Using the entries that follow, count the lines containing the word "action" and give that number by itself.

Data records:
|---|

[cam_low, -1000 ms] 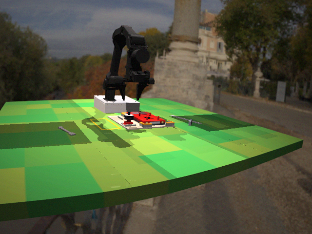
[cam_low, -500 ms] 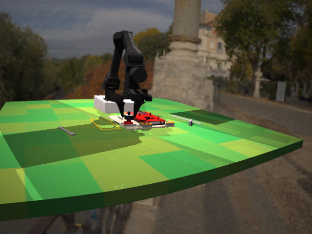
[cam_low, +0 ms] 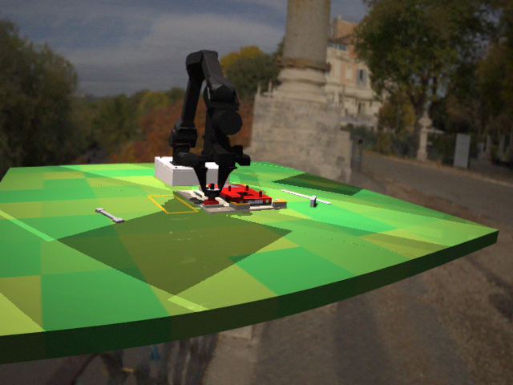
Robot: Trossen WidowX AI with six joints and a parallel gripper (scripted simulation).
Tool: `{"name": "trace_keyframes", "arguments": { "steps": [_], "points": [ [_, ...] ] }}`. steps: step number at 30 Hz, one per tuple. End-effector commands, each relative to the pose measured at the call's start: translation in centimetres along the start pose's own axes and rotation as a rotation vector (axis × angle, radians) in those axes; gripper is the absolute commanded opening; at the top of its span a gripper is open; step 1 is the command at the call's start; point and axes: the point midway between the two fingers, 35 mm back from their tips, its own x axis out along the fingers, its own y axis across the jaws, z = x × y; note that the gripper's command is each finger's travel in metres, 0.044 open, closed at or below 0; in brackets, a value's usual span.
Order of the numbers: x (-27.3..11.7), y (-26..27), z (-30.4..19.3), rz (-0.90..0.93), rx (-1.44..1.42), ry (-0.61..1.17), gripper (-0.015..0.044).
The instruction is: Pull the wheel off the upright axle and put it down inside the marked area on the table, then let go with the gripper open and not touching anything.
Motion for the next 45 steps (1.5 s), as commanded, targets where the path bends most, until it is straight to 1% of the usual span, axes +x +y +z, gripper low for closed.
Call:
{"name": "trace_keyframes", "arguments": {
  "steps": [1,45],
  "points": [
    [-0.2,0.0,0.0,0.0,0.0,-0.001,0.0],
    [-1.6,0.0,0.1,0.001,-0.001,-0.004,0.0]
  ]
}}
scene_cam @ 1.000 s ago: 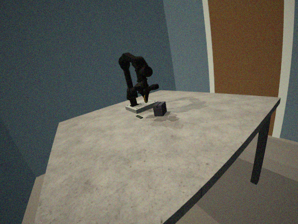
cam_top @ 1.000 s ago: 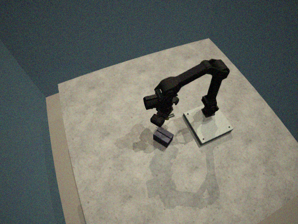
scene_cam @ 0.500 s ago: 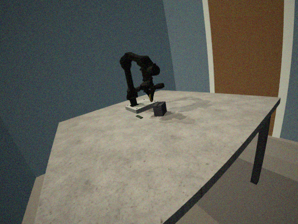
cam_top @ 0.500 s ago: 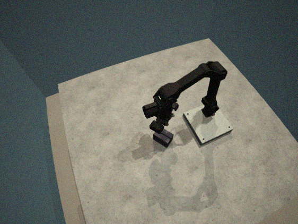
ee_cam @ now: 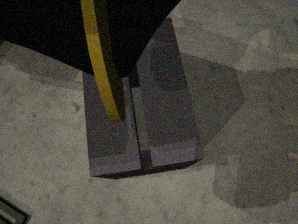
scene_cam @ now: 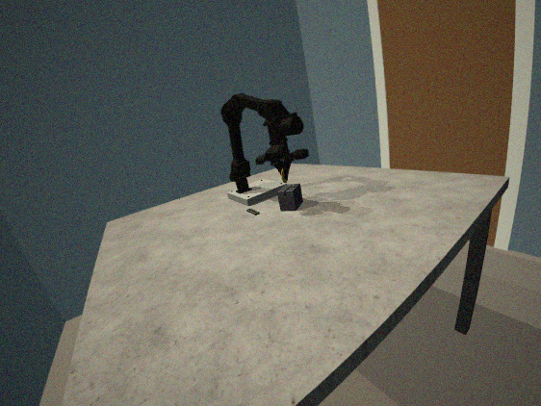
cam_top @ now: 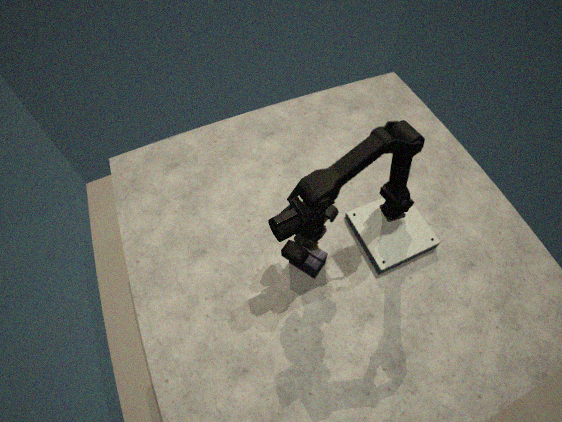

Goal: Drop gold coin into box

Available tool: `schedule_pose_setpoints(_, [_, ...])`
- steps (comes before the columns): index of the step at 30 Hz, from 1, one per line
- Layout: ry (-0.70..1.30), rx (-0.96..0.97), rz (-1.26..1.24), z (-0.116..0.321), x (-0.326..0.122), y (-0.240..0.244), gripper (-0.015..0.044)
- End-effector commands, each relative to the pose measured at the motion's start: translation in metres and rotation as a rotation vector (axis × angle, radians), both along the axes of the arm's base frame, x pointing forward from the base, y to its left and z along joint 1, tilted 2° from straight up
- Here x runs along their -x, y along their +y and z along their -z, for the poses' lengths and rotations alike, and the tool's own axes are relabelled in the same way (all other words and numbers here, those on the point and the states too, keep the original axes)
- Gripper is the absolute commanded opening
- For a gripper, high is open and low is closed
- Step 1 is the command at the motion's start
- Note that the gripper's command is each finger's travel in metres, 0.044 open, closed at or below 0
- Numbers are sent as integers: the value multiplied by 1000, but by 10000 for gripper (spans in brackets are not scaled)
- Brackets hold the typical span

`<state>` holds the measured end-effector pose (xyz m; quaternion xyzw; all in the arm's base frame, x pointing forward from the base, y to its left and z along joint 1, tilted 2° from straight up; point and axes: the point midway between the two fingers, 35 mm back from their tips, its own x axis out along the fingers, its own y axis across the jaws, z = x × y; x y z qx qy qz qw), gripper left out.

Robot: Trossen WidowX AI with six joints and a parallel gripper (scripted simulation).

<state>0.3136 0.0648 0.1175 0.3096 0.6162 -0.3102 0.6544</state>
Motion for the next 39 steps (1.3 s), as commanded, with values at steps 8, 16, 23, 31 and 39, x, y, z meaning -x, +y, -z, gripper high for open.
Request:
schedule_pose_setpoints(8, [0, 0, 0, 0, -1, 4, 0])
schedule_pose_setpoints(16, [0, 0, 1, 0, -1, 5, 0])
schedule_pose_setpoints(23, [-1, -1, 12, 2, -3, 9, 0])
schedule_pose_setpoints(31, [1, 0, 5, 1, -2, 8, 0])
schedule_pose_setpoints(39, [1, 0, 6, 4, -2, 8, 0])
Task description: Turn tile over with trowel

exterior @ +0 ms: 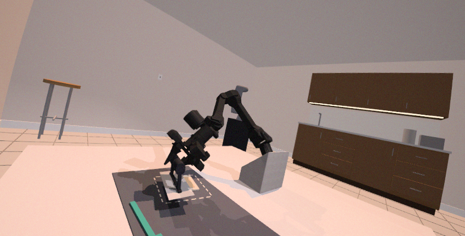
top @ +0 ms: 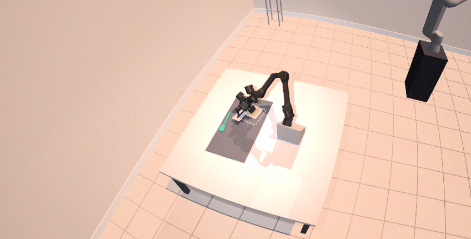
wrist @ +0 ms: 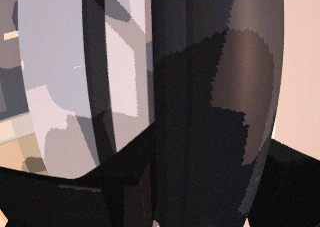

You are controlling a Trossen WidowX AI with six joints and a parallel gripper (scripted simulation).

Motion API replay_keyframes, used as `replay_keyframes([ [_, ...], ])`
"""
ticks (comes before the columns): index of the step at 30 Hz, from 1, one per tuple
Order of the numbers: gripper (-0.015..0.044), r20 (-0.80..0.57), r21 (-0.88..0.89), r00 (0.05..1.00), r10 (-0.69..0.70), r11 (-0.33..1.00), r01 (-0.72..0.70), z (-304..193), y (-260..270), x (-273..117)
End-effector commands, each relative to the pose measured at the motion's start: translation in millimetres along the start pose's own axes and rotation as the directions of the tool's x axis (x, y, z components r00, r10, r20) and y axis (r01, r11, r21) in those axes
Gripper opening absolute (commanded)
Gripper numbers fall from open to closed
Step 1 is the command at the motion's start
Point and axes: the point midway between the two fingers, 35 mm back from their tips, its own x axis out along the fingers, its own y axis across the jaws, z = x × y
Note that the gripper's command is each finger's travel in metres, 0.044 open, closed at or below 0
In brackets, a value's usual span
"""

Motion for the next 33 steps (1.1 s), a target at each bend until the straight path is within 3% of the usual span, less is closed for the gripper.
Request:
replay_keyframes([
  [1,0.0000,0.002,0.021,1.000,-0.027,0.999,0.027,-17,-10,-1],
  [33,0.0000,-0.017,-0.005,0.998,-0.063,0.998,0.063,-166,6,-16],
])
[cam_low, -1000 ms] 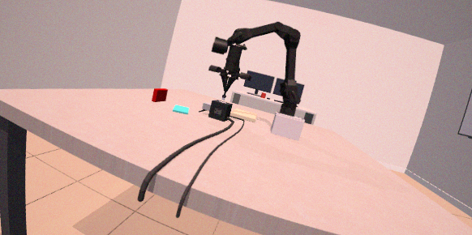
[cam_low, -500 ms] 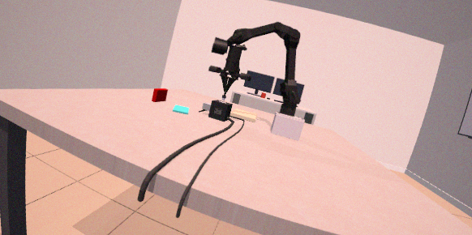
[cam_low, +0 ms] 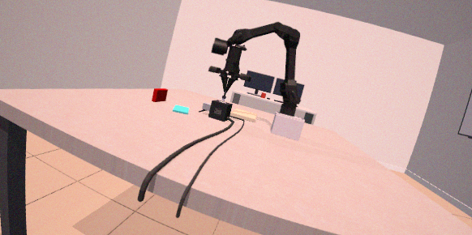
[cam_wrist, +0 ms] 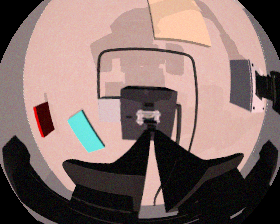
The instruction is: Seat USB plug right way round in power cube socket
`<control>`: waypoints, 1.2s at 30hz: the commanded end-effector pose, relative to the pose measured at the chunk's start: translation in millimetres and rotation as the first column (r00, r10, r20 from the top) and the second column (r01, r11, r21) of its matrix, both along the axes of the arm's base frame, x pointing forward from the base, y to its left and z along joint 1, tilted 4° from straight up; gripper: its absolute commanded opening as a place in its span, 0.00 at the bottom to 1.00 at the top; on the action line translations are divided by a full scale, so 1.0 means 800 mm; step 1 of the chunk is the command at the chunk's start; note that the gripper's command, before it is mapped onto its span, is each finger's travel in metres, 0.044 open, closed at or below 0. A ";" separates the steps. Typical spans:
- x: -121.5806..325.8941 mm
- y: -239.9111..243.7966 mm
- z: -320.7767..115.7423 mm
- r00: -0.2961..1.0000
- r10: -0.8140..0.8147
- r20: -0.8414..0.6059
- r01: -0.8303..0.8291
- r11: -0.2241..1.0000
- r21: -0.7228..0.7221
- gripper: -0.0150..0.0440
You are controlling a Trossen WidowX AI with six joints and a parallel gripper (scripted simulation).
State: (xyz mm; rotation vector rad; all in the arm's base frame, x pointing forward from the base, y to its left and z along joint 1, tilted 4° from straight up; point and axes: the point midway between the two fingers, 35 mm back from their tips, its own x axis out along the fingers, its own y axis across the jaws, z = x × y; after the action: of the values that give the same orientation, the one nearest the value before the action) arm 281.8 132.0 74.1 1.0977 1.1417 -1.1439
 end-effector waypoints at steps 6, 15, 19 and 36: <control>0.001 -0.001 -0.003 1.000 0.007 0.000 -0.007 1.000 -0.007 0.25; 0.001 -0.001 -0.004 1.000 0.007 0.000 -0.007 1.000 -0.007 0.25; 0.001 -0.001 -0.005 1.000 0.007 0.000 -0.007 1.000 -0.007 0.25; 0.001 -0.001 -0.008 1.000 0.007 0.000 -0.007 1.000 -0.007 0.25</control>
State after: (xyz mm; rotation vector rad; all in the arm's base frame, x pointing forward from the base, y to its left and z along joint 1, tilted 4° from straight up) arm 282.1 131.7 69.7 1.0974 1.1416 -1.1439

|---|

▸ COMPLETED EXERCISE
2